Conservation analysis

Reference genomes were downloaded for each species from NCBI in fasta format and annotated using Prokka [113]. The 16s rRNA sequence for each species was then extracted from Prokka ffn files in fasta format. A Kmer based neighbour joining tree was produced via extracting a one-step sliding window of 8 base kmers from each 16s rRNA sequence. Following this, the number of unique kmers was counted for each species in order to produce a Kmer profile. The Jaccard similarity between each species Kmer profiles was then used to produce a distance matrix. This distance matrix was input into the R module ape::nj to produce the neighbour joining tree. The neighbour joining tree was reformatted as a nexus file and visualised within Figtree (http://tree.bio.ed.ac.uk/software/figtree/), where the tree was rooted at the midpoint and branches were transformed to become proportional.

To count the instances of the proteins BamA, BamB, BamC, BamD, BamE, DegP, SurA, and Skp, hmmsearch was used to extract proteins with the relevant domains from the Prokka annotated faa files. The Pfam domains used were PF01103, PF13360, PF06804, PF13525, PF04355, PF09312 and PF03938 for BamA, BamB, BamC, BamD, BamE, SurA, and Skp, respectively. For DegP, both PF00595 and PF13180 were used and the intersect taken. An e-value of 0.001 was used as a threshold for significant hits by hmmsearch. For BamA, hits annotated as the query protein were inputted into hmmscan and hits with at least one POTRA domain and an Omp85 domain were counted as true BamA hits. Hits containing a Tam-POTRA domain were excluded. Where a hit had only an Omp85 gene, the adjacent gene was checked for the POTRA domains. For BamB, any hmmsearch hits annotated as BamB or hypothetical proteins by Prokka were input into SignalP 6.0 [73] and hmmscan. Proteins assigned a LIPO (Sec/SPII) signal peptide within SignalP 6.0, with only one PQQ_2 domain within hmmscan were selected as true BamB hits. For BamC, all hits from hmmsearch were inputted into hmmscan to confirm the presence of the Lipoprotein-18 domain.
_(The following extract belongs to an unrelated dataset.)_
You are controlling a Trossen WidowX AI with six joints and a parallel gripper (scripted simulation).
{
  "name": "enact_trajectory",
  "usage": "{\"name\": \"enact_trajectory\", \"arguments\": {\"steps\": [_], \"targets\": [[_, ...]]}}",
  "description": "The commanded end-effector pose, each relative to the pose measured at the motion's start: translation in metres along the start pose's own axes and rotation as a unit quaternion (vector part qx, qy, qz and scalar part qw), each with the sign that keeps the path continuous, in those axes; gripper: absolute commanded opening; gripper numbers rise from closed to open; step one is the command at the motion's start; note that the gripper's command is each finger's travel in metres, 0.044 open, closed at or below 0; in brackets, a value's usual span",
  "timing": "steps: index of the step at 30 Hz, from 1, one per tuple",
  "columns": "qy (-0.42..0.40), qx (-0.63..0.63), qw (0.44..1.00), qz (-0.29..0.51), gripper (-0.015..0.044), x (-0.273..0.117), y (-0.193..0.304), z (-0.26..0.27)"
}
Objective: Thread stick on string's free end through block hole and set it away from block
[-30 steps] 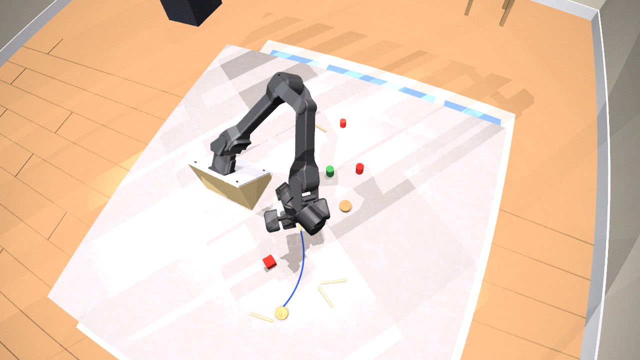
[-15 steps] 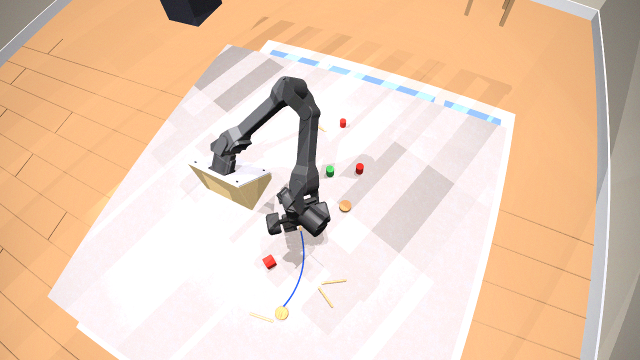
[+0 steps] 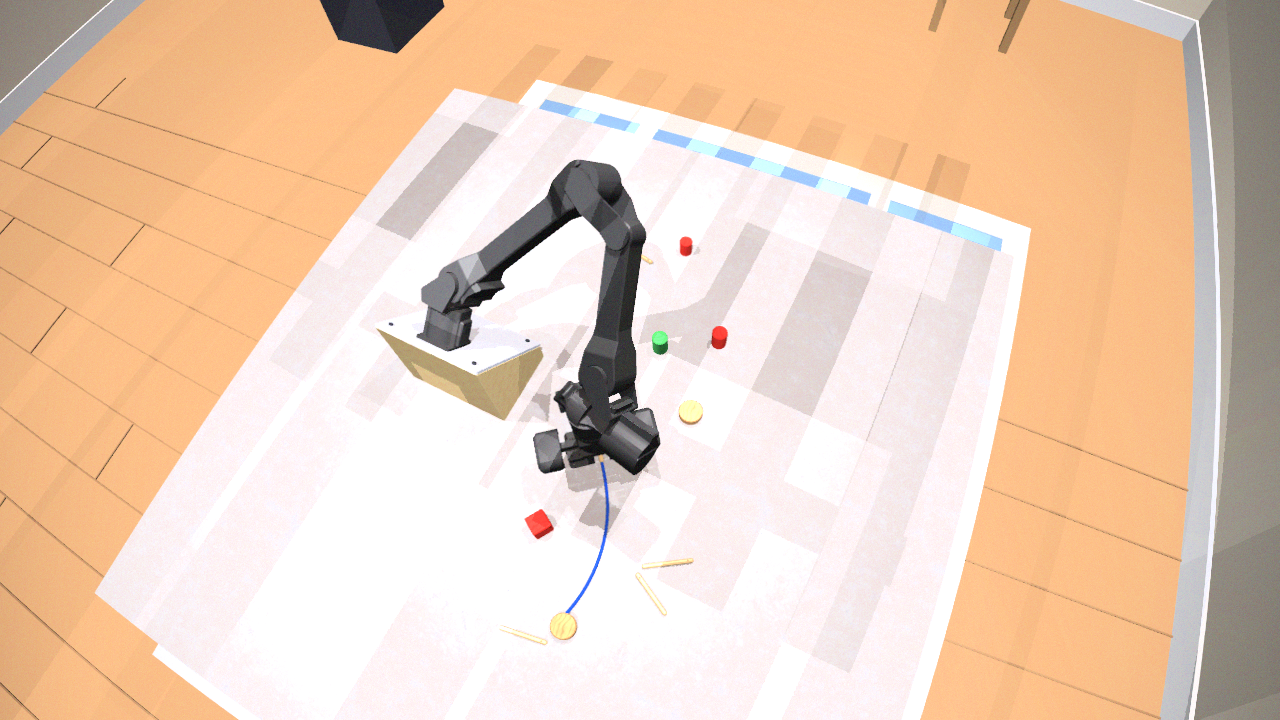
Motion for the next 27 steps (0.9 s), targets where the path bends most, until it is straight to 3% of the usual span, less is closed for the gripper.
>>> {"name": "enact_trajectory", "arguments": {"steps": [1, 3, 8, 27], "targets": [[0.000, 0.004, 1.000, -0.003, 0.0122, 0.002, -0.001, 0.001], [0.000, 0.004, 1.000, -0.003, 0.0122, 0.002, -0.001, 0.001], [-0.001, 0.001, 1.000, -0.001, 0.0000, 0.001, -0.001, 0.001], [-0.001, 0.001, 1.000, 0.000, 0.0000, -0.012, 0.001, 0.001]]}}
Point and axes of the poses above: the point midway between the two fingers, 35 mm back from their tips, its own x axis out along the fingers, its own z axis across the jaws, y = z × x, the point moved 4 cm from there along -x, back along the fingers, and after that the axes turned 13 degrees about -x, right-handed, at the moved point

Hits were also inputted into Phmmer and proteins with significant homology to BamC were counted as true hits. For BamD, hypothetical proteins and BamD hits were inputted into hmmscan and Phmmer and those with homology to BamD and a non-outcompeted YfiO domain counted as true hits. For BamE, hypothetical proteins and BamE hits were inputted into hmmscan and those with a singular SmpA_OmlA domain were counted as true hits. For DegP hypothetical proteins and DegP hits were inputted into hmmscan. If a hit had a PDZ type domain, Peptidase_M50 domain or Trypsin_2 domain then it was visualised on Pfam and manually assigned as DegP based on structure. If a DegP hit had any other type of domain, it was discounted. For SurA, all hits were run through hmmscan and Phmmer. Those with a SurA_N domain, Rotamase domain and a Rotamase_3 domain and homologous to SurA within Phmmer were counted. For Skp, all hits were run through Phmmer and only hits with only an OmpH domain and with homology to Skp counted as true hits. Finally, the neighbour-joining tree was edited in iTOL [76] to produce the heatmap of gene counts.